Source records
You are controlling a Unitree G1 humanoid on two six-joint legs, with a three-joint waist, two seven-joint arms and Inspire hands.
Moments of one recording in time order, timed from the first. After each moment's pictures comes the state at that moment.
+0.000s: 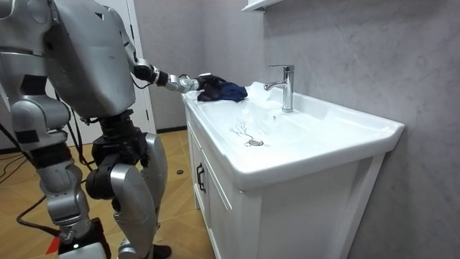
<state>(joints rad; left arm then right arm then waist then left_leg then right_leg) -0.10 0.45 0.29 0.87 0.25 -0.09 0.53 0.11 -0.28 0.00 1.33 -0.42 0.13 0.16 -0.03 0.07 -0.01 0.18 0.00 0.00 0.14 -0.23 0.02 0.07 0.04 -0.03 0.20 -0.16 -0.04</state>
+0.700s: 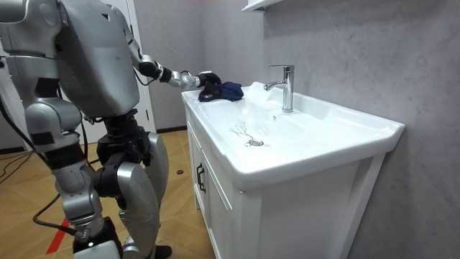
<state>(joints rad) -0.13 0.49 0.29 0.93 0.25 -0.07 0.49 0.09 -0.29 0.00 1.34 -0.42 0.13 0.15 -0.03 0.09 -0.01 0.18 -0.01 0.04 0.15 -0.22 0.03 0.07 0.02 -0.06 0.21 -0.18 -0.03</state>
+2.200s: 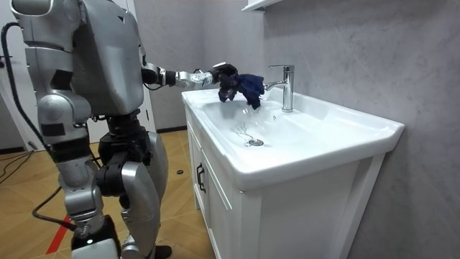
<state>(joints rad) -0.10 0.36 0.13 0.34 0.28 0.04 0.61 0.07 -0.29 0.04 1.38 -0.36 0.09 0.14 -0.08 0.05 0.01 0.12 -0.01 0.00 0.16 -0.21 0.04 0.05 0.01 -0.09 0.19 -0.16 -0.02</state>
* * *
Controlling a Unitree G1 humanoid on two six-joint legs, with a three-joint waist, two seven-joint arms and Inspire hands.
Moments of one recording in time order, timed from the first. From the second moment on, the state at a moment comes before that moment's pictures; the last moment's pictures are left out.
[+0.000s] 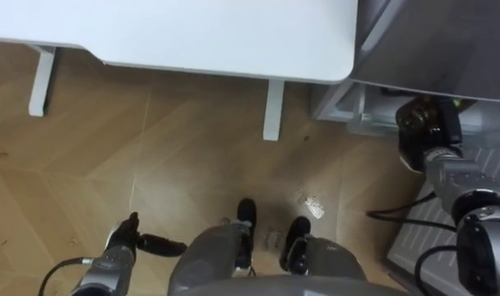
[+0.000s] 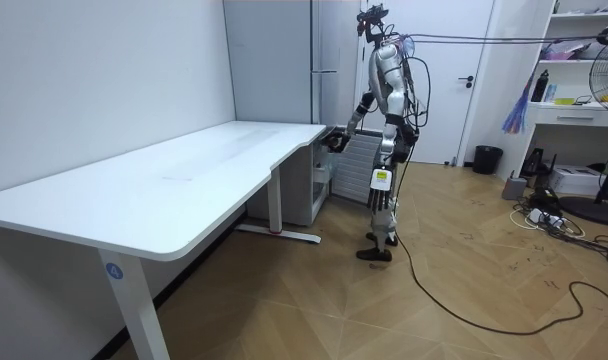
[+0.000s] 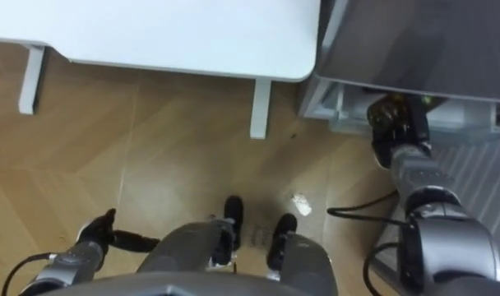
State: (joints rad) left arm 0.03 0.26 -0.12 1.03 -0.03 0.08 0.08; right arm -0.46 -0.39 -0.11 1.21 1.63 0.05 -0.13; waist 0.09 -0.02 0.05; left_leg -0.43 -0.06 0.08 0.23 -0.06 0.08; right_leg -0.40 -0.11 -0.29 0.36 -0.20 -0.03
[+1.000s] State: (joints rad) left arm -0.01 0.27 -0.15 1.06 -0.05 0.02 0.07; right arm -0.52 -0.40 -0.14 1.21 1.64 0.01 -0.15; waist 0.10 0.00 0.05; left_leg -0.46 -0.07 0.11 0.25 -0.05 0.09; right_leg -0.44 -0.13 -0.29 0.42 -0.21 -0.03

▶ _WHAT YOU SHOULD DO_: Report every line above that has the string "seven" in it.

▶ _TASK RESPONSE_:
You are controlling a Unitree G1 humanoid on two six-joint legs, with a three-joint waist, two seven-joint arms and Inspire hands.
Controlling a Unitree G1 humanoid on two six-joint legs, with a three-joint waist, two seven-joint arms and Inspire hands.

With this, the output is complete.